Tax & Trade Blog
Director Liability in Context of a “Carousel Scheme”: The Cherniak Case
Although section 323 of the Excise Tax Act imposes joint and several liability onto the corporate director for a corporation’s failure to remit GST/HST, this liability is negated if the director “exercised the degree of care, diligence and skill to prevent the failure that a reasonably prudent person would have exercised in comparable circumstances.” In order to establish this due diligence defence, a director has to meet a fairly high threshold according to current jurisprudence. The recent decision of Cherniak (2015 TCC 53), suggests that this defence will be very difficult to meet where the corporation assessed was involved in “artificial” transactions.
On the facts of the case, the Appellant was the sole director of a corporation, GMC Distribution Ltd. (“GMC”), which was alleged by CRA to be part of a so-called “carousel scheme” where “GST is drawn out of the system on the basis of fictitious export sales of zero-rated supplies that allow the exporter-seller to receive large refunds in connection with tax that was never remitted in the first instance”. Specifically, GMC purportedly purchased computer parts from a supplier, and sold them with a 0.25% mark-up to other companies for eventual export. The parts were said to be eventually purchased using funds from an off-shore bank account, while the proceeds of the sales also ended up in an off-shore account (presumably, completing the carousel).

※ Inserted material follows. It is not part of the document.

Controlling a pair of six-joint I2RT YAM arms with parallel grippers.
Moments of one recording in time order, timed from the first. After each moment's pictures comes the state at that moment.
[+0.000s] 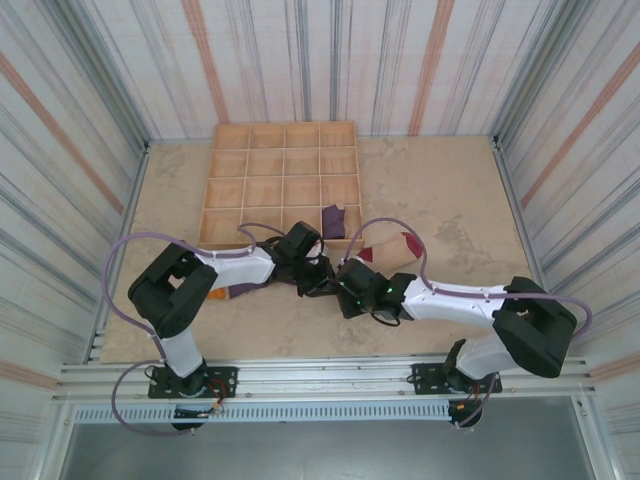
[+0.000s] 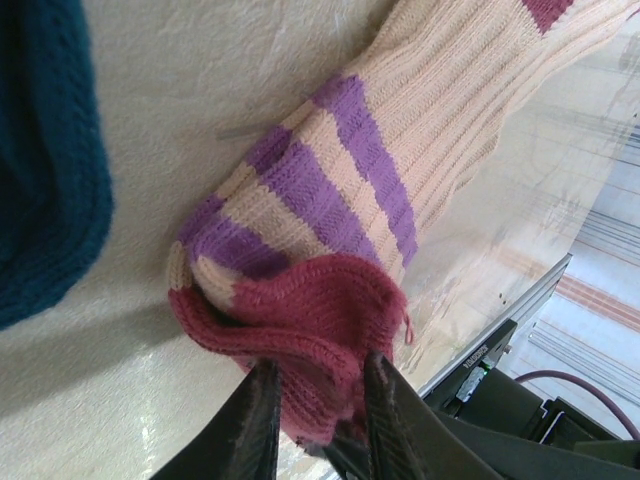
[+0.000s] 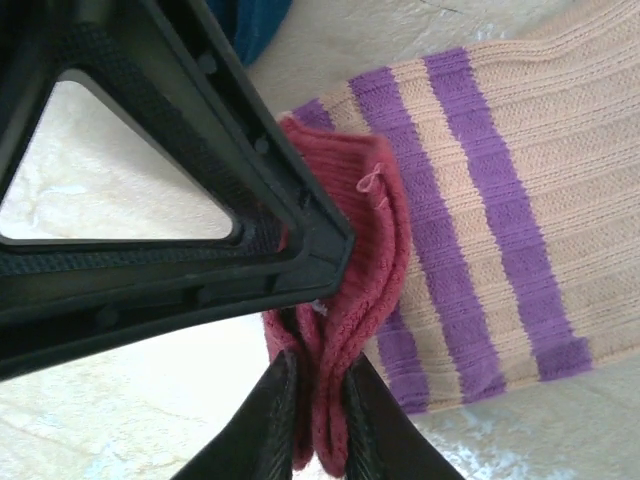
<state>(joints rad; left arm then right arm) -0.77 1.76 0.91 -0.14 0.57 -1.05 1.00 1.38 0.67 -0.33 0.14 0.62</state>
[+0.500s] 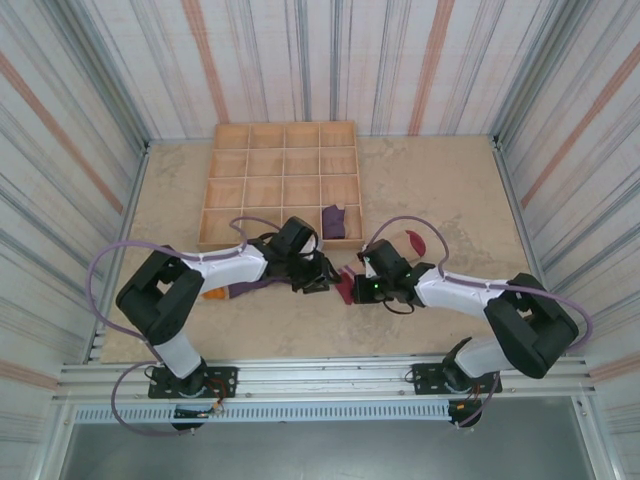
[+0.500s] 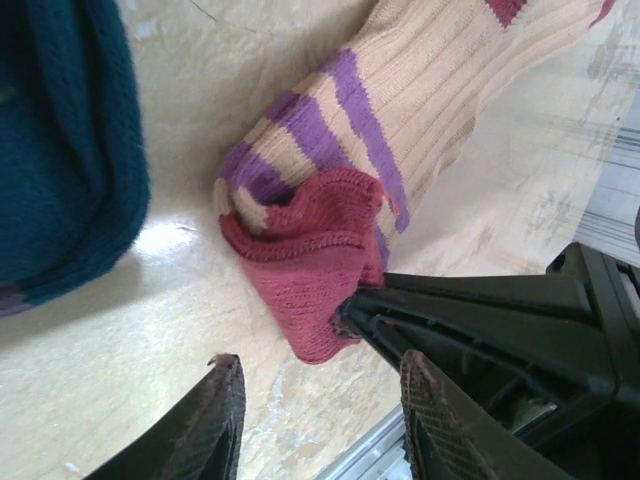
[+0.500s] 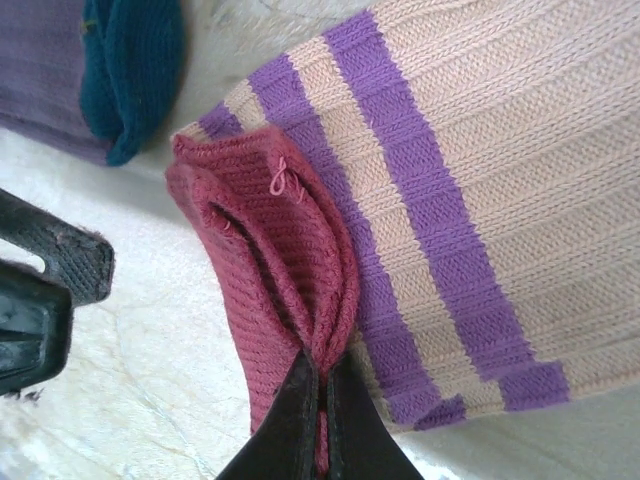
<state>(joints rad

CRA assessed GMC for over $3.5 million in net tax arrears, plus interest and penalty, primarily arising out of denied ITCs claimed with respect to GMC's purchases. The appeal of that assessment was eventually dismissed by the TCC after some procedural quarrels and the Appellant was assessed under the s. 323 ETA director’s liability provisions. In his defence, the Appellant argued that (1) the underlying assessment was wrong because GMC was legitimately entitled to ITCs in respect of its purchases; and (2) he exercised the degree of care, diligence and skill to prevent the failure that a reasonably prudent person would have exercised in comparable circumstances pursuant to section 323(3) of the ETA such that director’s liability is negated.
The TCC found that the Appellant’s testimony was neither reliable nor credible, such that the Appellant left the impression that he was deliberately trying to mask his complicity in the carousel scheme. It held that GMC’s purchase and sale transactions were both fictitious, such that it was not entitled to ITCs in respect of its purchases, yet it still had to remit GST that it had collected on the artificial sales pursuant to section 222 of the ETA.
With respect to the due diligence defence, the TCC disagreed with the Appellant that blame should be restricted solely to another individual involved in the scheme. It applied the objective standard of due diligence in denying the Appellant’s defence. Not only was the Appellant not duly diligent, but he was considered an “active participant” in the scheme.
Certainly, in the context of an allegedly fraudulent scheme, where evidence suggests that the Appellant was anything more than a dupe, it is highly unlikely that the Appellant will have any hope of establishing a due diligence defence. If the facts of the case were different such that the Appellant was duped and under the impression that the transactions were legitimate, the Appellant may have had an argument that the underlying assessment was wrong based on the recent decisions by the TCC and FCA in Salaison Lévesque (2014 TCC 36; 2014 CAF 296). In particular it could have been argued that he was entitled to ITCs despite the supplier’s commission of fraud; although, the fact that no supply appears to have been made at all, would likely still have been fatal.
This case also serves as a rare example of where the application of the objective standard in the context of a due diligence defence might have actually assisted the Appellant (as he was a Certified Management Accountant, which might have implied that he would have had a higher subjective standard to live up to in respect of tax obligations). Nevertheless, in the context of the evidence as outlined in the decision, the Appellant clearly did not have a legal leg to stand on.